Now that we have an internal representation, all we need are a few built-in functions and an eval function. We’ll define the execution environment as follows:

type Env struct {
	mapping map[Symbol]Atom
	outer   *Env
}

func (e *Env) find(s Symbol) map[Symbol]Atom {
	if _, ok := e.mapping[s]; ok {
		return e.mapping
	} else if e.outer != nil {
		return e.outer.find(s)
	} else {
		return nil
	}
}

type FuncLit func(List) (Atom, error)

func (f FuncLit) Call(l List) (Atom, error) {
	return f(l)
}

type Procedure struct {
	params List
	body   Atom
	env    *Env
}

func (p *Procedure) Call(l List) (Atom, error) {
	return nil, fmt.Errorf("procedure call: tail recursion is required")
}

type Func interface {
	Call(List) (Atom, error)
}

The purpose of Env is to manage function and variable bindings and also provides lexical scoping through the find method. We also define types for user-defined functions through Procedure, and Go defined functions through FuncLit.
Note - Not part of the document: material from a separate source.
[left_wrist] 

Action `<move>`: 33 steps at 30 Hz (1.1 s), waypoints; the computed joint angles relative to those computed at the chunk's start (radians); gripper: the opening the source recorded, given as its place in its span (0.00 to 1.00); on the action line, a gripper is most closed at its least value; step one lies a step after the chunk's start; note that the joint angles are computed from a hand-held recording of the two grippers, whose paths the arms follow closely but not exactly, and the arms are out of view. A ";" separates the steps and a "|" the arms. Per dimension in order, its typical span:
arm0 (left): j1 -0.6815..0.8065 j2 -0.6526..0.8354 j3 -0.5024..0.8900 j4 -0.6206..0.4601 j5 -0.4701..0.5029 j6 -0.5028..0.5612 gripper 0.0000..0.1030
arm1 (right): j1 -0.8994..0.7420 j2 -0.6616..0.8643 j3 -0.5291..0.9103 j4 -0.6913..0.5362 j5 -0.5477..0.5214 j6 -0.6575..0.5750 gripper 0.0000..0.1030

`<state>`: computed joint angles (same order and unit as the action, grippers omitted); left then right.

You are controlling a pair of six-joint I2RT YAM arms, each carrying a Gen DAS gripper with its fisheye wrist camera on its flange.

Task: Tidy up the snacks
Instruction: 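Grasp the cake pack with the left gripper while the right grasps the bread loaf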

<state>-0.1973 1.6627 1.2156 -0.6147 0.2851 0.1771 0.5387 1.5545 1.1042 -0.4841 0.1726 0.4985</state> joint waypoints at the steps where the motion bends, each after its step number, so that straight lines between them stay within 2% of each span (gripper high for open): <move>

All that’s left is eval!

var QUOTE Symbol = "quote"
var IF Symbol = "if"
var SET Symbol = "set"
var DEFINE Symbol = "define"
var LAMBDA Symbol = "lambda"
var BEGIN Symbol = "begin"

func eval(a Atom, e *Env) (Atom, error) {
	var err error
	for {
		switch a.(type) {
		case Number:
			return a, nil
		case Symbol:
			s := a.(Symbol)
			return e.find(s)[s], nil
		case List:
			l := a.(List)
			switch l[0] {
			case QUOTE:
				return l[1], nil
			case IF:
				test, conseq, alt := l[1], l[2], l[3]
				t, err := eval(test, e)
				if err != nil {
					return nil, err
				}
				if t.(Bool) {
					a = conseq
				} else {
					a = alt
				}
			case SET:
				name, exp := l[1].(Symbol), l[2]
				e.find(name)[name], err = eval(exp, e)
				return nil, err
			case DEFINE:
				name, exp := l[1].(Symbol), l[2]
				e.mapping[name], err = eval(exp, e)
				return nil, err
			case LAMBDA:
				vars, exp := l[1].(List), l[2]
				return &amp;Procedure{
					vars, exp, e,
				}, nil
			case BEGIN:
				for _, exp := range l[1 : len(l)-1] {
					_, err = eval(exp, e)
					if err != nil {
						return nil, err
					}
				}
				a = l[len(l)-1]
			default:
				exps := make([]Atom, len(l))
				for i, exp := range l {
					exps[i], err = eval(exp, e)
					if err != nil {
						return nil, err
					}
				}
				proc := exps[0].(Func)
				if p, ok := proc.(*Procedure); ok {
					a = p.body
					e = NewEnvFrom(p.params, exps[1:], p.env)
				} else {
					x, err := proc.Call(exps[1:])
					if err != nil {
						return nil, fmt.Errorf("%s: %s", l[0], err)
					}
					return x, nil
				}
			}
		default:
			panic(fmt.Sprintf("Cannot eval %v", a))
		}
	}
	return nil, nil
}

Here you see the built-in functions quote, if, set, define, lambda, and begin. We’ve even got tail recursion! We can use these to define others. I’ve defined arithmetic with Go functions using my wrapper which makes any function “generic”, but that uses Go reflection and is outside the scope of this post.

I’ll end with a sample of some code defined in the LISP and a benchmark against Go to show performance. (Hint, it’s terrible, but ok for a weekend and my first time ever writing code in a LISP).

(define factorial
	(lambda (n)
	(if (= n 0) 1
		(* n (factorial (- n 1))))))
(factorial 100)

And the benchmark:

PASS
BenchmarkGoFact		5000000	       648 ns/op
BenchmarkCLISPFact	20000	     96744 ns/op
ok  	github.com/Logiraptor/chickenLISP	6.821s

That’s all for now. Full source with tests/benchmark is available here.